The Moche culture (also known as the Mochica culture) flourished in northern Peru from c. 100 AD to 700 AD. Their capital was near modern-day Moche (Trujillo, Peru). They were contemporaries with the Nazca culture (located further down the coast), and thanks to their conquest of surrounding territories, the Moche culture was able to accumulate enough power and wealth to establish itself as one of the most important and unique of early-Andean cultures. The Moche weren’t organized as a state or monolithic empire, but more like a group of individual, autonomous polities that shared a common culture.
The Moche culture got its name from its capital city – Moche – which covered an area of 300 hectares at the foot of the Cerro Blanco mountain.
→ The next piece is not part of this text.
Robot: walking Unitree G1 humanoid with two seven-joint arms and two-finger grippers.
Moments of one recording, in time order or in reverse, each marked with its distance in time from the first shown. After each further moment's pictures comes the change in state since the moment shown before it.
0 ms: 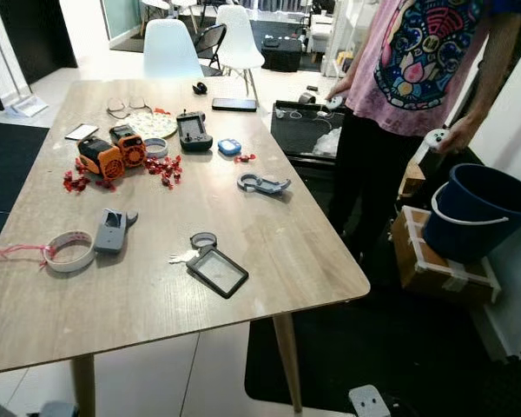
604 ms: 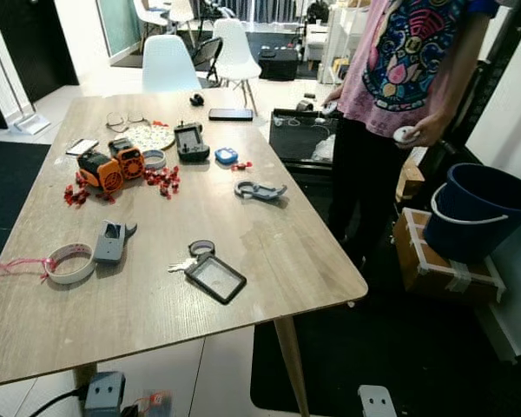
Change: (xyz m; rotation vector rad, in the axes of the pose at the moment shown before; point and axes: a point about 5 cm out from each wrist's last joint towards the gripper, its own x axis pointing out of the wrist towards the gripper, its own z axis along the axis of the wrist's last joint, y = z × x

There, archaeologists found workshop buildings, storehouses, plazas, urban housing, and impressive monumental structures. The pyramid-like structures are Huaca del Sol and Huaca de la Luna that stands 500 meters apart.
Huaca del Sol was constructed with more than 140 million adobe bricks, each stamped with the mark of their maker. Huaca de la Luna was built with about 50 million bricks, has three tiers, and was decorated with friezes that portray Moche rituals and mythology. Both pyramids were built c. 450 CE and were used to perform ceremonies and rituals.
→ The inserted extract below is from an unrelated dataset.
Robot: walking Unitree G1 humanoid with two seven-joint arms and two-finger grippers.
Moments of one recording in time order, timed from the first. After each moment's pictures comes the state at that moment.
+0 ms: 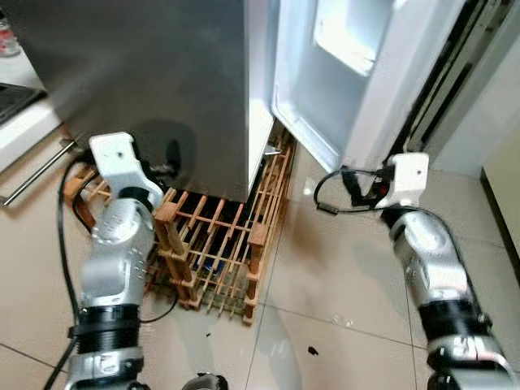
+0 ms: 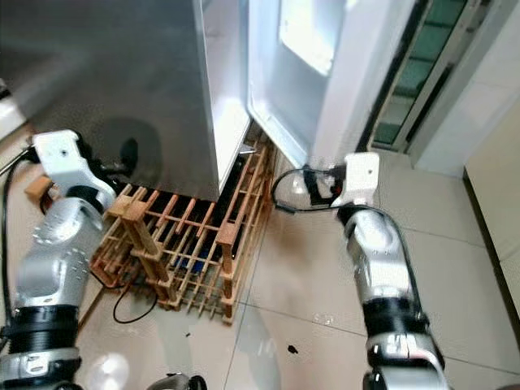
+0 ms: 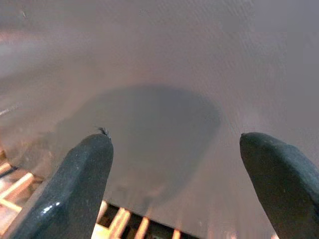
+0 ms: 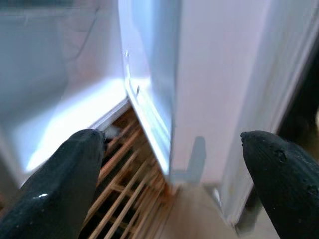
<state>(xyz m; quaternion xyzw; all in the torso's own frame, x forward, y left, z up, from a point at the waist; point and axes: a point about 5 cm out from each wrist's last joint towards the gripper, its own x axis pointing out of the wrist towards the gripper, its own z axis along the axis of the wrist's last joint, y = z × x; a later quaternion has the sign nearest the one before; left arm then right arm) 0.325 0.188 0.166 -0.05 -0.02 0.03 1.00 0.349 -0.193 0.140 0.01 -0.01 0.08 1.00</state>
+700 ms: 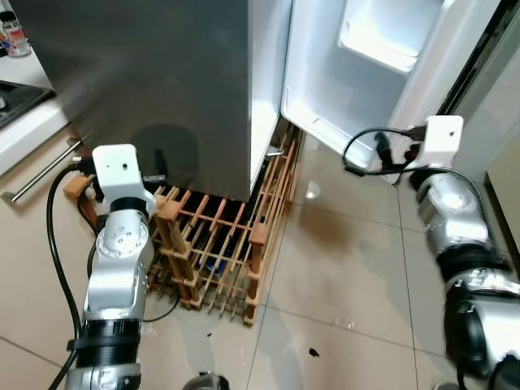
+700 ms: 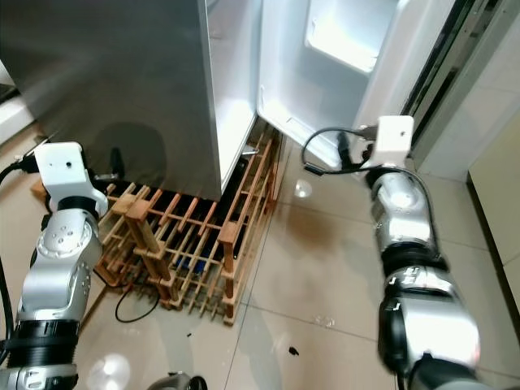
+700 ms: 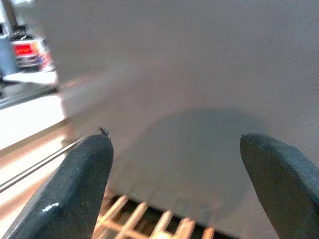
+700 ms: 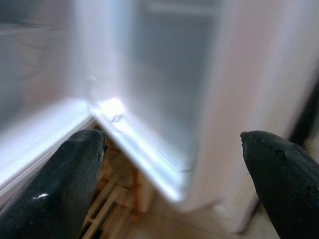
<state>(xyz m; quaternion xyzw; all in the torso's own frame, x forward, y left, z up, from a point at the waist) 0.311 0.194 0.169 0.04 -0.07 0.11 0.99 0.373 -0.211 0.154 -0.01 -0.03 0.03 1.00</state>
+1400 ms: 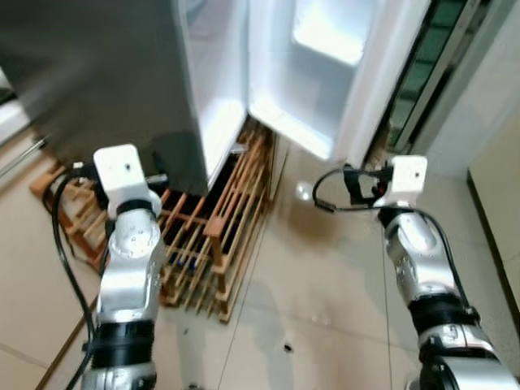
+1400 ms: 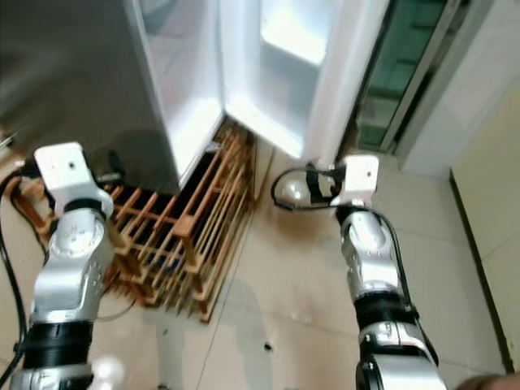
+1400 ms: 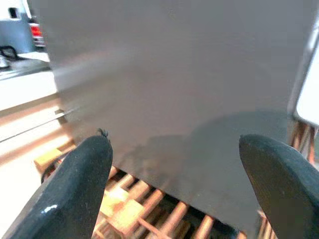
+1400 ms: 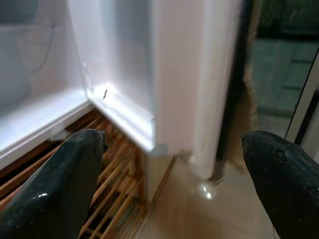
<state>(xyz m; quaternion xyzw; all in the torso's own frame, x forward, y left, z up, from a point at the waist) 0.315 0.192 0.155 0.01 0.00 0.19 0.98 0.348 -0.185 0.129 0.01 -0.03 0.06 1.00</state>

The Art of Moche Civilization
As seen in the architecture and rich iconography of Moche culture that survives today, the Moche had a keen sense for aesthetics and expressed themselves in art. Their metalwork, ceramics, and vibrant and naturalistic murals are among the most highly appreciated in the Americas. Many examples of their art have been recovered from preserved burial sites, such as Huaca Cao Viejo, José de Moro, and Sipán.
The Moche were excellent metalworkers and skilled potters, while the findings also include exquisite textiles, jewelry, headdresses, drinking vessels, copper bowls, and tumi knives.
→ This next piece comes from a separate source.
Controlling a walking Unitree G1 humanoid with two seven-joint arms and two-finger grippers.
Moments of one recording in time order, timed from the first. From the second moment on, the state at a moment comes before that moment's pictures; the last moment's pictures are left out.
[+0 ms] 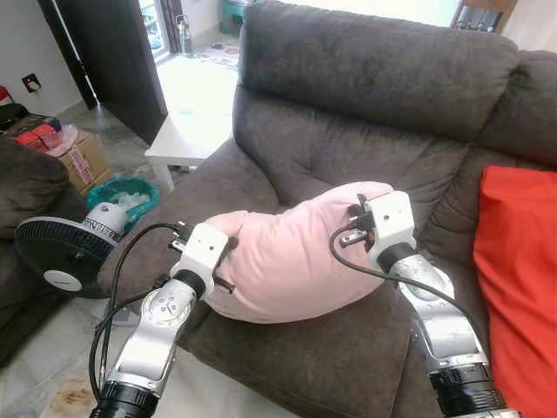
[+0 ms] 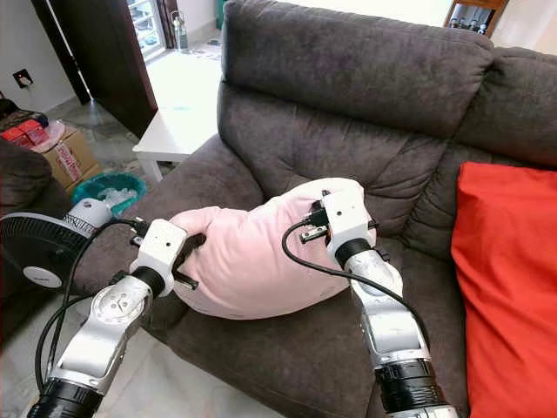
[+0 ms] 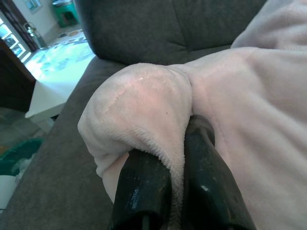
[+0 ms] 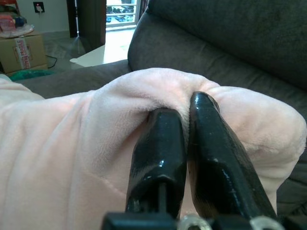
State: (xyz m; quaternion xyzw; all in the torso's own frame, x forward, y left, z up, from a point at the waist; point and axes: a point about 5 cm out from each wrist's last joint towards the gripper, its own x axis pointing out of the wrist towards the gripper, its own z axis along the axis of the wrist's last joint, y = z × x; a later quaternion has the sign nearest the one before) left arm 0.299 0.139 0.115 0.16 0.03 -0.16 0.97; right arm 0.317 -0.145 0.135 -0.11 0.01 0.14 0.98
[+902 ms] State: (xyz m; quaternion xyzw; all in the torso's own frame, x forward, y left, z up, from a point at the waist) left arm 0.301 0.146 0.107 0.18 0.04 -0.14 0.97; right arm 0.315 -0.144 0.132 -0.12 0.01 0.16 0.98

As for artistic depictions on their metal objects, pottery decoration, friezes, and wall paintings, they include anthropomorphic figures (such as fanged felines), humans, owls, frogs, snakes, crabs, and fish. Also, they depicted armored warriors, shamans, warfare, rituals, Bird and Warrior Priests, and deities.
Economy, Politics, and Religion
The Moche had well-codified ritual processes and a powerful elite. Their economy relied on large centers that produced a wide range of goods that were sold to agrarian villages which, in turn, produced cultivated crops. They were able to control water with their extensive network of canals, which allowed farmers to grow beans, chili peppers, guavas, avocados, squash, and corn. They also fished, hunted animals and plans, and domesticated ducks, guinea pigs, and llamas. The Moche didn’t have a written record, so their daily lives and ritual contexts are known from detailed studies of excavated ceramics as well as mural and sculptural art.
The Moche religion was influenced by the early Chavin culture and final stages of the Chimú culture. The creator deity was Al Paec, and Si was their moon goddess. In Moche art, Al Paec is typically depicted with snake earrings, a jaguar headdress, and ferocious fangs. It was thought that Al Paec dwells in the high mountains, and the Moche offered human sacrifices (especially war prisoners) to appease him.
The moon goddess, Si, was considered the supreme deity that controlled the storms and seasons. The moon was considered more powerful than the sun because it could be seen both during the day and at night.
There is no evidence of foreign invasion, so it is believed that environmental changes brought the demise of the Moche culture. Studies reveal climatic events between 536 AD and 594 AD, probably an occurrence of El Niño that resulted in thirty years of rain and flooding followed by thirty years of drought.